Where can I learn more about vagus nerve stimulation surgery?


  1. The Vagus Nerve Stimulation Study Group. A randomized controlled trial of chronic vagus nerve stimulation for the treatment of medically intractable seizures. Neurology 1995; 45:224-230.
  2. Morris GL, Mueller WM, and the Vagus Nerve Stimulation Study Group E01-E05. Long term treatment with vagus nerve stimulation in patients with refractory epilepsy. Neurology 1999; 53:1731-1735.
  3. Amar AP, DeGiorgio CM, Tarver WB, et al. Long term multicenter experience with vagus nerve stimulation for intractable partial seizures. Stereotact Funct Neurosurg 1999; 73: 104-108.
  4. Fisher RS, Handforth A. Reassessment: vagus nerve stimulation for epilepsy. Neurology 1999; 53:666-669.
  5. Amar AP, Heck CN, Levy ML, et al.
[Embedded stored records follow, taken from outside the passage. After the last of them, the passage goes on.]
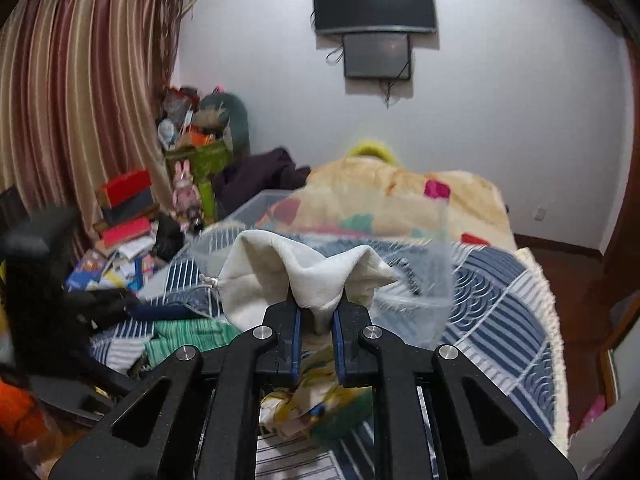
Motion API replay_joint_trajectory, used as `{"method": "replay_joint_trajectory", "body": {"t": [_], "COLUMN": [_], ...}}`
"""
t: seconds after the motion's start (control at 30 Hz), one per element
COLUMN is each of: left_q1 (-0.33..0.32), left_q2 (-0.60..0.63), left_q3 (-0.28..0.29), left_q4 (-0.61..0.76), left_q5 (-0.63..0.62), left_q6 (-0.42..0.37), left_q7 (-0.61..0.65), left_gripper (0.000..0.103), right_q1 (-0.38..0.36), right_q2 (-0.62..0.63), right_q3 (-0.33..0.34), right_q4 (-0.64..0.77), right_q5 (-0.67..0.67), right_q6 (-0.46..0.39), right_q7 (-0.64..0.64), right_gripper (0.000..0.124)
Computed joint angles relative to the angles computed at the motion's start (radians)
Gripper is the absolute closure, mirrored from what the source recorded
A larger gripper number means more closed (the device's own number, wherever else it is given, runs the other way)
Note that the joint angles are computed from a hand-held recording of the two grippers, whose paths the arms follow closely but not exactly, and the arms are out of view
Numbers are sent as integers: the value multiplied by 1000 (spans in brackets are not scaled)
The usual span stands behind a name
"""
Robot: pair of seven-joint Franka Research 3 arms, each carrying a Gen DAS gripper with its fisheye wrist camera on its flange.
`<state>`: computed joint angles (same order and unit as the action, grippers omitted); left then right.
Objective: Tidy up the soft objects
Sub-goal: 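Grasp the white cloth with right tool while left tool grasps the green knit sock, then release the white cloth into the box with right tool while left tool drops green sock in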
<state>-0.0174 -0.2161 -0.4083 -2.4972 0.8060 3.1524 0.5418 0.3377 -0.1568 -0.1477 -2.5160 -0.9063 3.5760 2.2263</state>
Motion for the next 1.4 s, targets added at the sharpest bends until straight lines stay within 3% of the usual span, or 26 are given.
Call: {"method": "replay_joint_trajectory", "body": {"t": [0.07, 0.13, 0.2, 0.33, 0.47, 0.67, 0.8, 0.97, 1.07, 1.17, 1.4], "left_q1": [-37, -86, -109, -10, 119, 246, 352, 462, 582, 686, 847], "left_q2": [25, 40, 42, 5, -71, -163, -200, -186, -179, -146, 20], "left_q3": [34, 80, 104, 23, -90, -194, -275, -367, -472, -562, -723], "left_q4": [4, 0, -10, -29, -60, -76, -57, 0, 44, 90, 182], "left_q5": [-31, -84, -130, -114, -133, -227, -300, -367, -379, -367, -265], "left_q6": [8, 17, 35, 67, 105, 154, 176, 161, 143, 126, 81], "left_q7": [43, 100, 138, 105, 90, 102, 125, 184, 196, 193, 151], "left_gripper": [46, 65, 69, 78, 78, 78, 78, 78, 78, 78, 78], "right_q1": [-9, -14, -12, 6, 17, 25, 5, -14, 1, 7, 9], "right_q2": [-20, -34, -44, -46, -51, -65, -63, -41, -21, 9, 96], "right_q3": [-1, -2, -1, -10, -18, -1, 61, 138, 140, 154, 194], "right_q4": [-16, -32, -46, -61, -66, -72, -64, -29, -4, 27, 95], "right_q5": [24, 53, 84, 131, 175, 301, 460, 671, 717, 755, 829], "right_q6": [13, 23, 22, 21, 21, 28, 31, 43, 41, 15, -104], "right_q7": [-12, -33, -60, -91, -119, -205, -323, -477, -511, -557, -669], "right_gripper": [113, 113, 113, 113, 113, 113, 113, 113, 113, 113, 113]}}
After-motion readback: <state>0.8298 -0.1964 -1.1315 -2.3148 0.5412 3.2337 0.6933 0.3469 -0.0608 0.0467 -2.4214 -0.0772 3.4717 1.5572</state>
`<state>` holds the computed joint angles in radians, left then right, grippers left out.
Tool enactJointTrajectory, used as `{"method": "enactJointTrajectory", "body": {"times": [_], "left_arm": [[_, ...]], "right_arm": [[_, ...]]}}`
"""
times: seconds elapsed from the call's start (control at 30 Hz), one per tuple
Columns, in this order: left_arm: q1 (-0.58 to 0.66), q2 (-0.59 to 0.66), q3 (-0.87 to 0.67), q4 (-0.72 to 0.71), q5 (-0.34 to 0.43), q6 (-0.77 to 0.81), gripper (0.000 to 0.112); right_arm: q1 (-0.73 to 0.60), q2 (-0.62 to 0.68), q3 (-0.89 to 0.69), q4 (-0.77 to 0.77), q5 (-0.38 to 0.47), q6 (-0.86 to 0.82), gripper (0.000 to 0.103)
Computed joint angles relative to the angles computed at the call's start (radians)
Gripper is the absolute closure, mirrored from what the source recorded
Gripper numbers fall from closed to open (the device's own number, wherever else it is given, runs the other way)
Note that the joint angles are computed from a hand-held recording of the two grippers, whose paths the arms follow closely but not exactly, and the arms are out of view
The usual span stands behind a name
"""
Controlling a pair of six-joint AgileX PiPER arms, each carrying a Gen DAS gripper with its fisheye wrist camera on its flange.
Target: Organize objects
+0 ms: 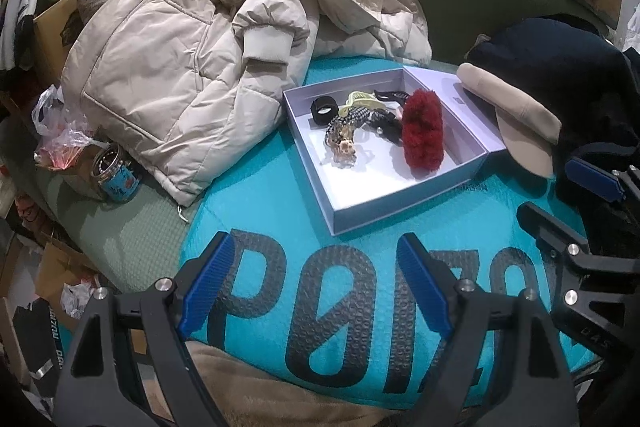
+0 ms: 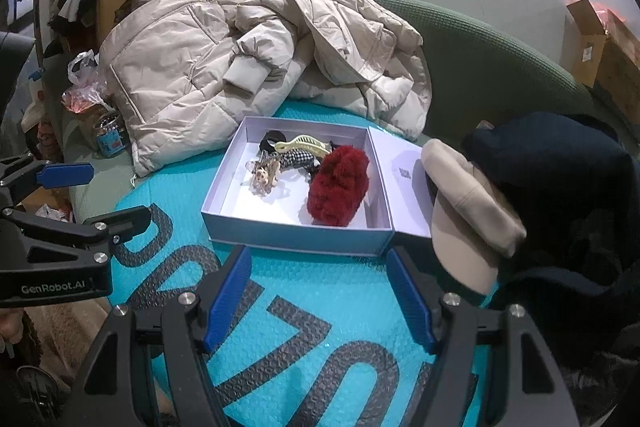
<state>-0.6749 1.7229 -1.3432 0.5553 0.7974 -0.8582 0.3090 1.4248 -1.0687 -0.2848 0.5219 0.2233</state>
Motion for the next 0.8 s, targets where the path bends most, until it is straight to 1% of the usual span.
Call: {"method": "enactJointTrajectory", "body": {"times": [0.27, 0.43, 0.53, 0.8], "left_arm": [[-0.016, -0.009, 0.019, -0.013, -0.004, -0.003, 0.03], [-0.004, -0.016, 0.029, -0.071, -0.034, 0.035, 0.03], [-0.013, -0.012, 0.025, -0.058, -0.023, 0.028, 0.03], [-0.007, -0.012, 0.015, -0.084, -0.012, 0.054, 0.03]], "right_arm": [[-0.013, -0.022, 0.028, 0.045, -0.003, -0.043, 0.032], [-0.015, -0.018, 0.023, 0.04, 0.001, -0.037, 0.032], [-0.016, -0.015, 0.019, 0.048, 0.002, -0.046, 0.032], [-0.013, -0.006, 0.008, 0.043, 0.003, -0.041, 0.032]]}}
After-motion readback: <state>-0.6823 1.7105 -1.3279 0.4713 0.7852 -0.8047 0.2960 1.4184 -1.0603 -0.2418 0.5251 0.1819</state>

An institutional experience with cervical vagus nerve trunk stimulation for medically intractable epilepsy: rationale, technique, and outcome. Neurosurgery 1998; 43: 1265-1280.
  6. Farooqui S, Boswell W, Hemphill JM, et al. Vagus nerve stimulation in pediatric patients with intractable epilepsy: case series and operative technique. American Surgeon 2001; 67: 119-121.
  7. Murphy JV and the Pediatric VNS Study Group. Left vagus nerve stimulation in children with medically refractory epilepsy. J Pediatr 1999; 134: 563-6.
  8. Valencia I, Holder DL, Helmers SL, et al. Vagus nerve stimulation in pediatric epilepsy: a review. Pediatr Neurol 2001; 25: 368-376.
  9. Rutecki P. Anatomical, physiological, and theoretical basis for the antiepileptic effect of vagus nerve stimulation. Epilepsia 1990; 31: S1-6.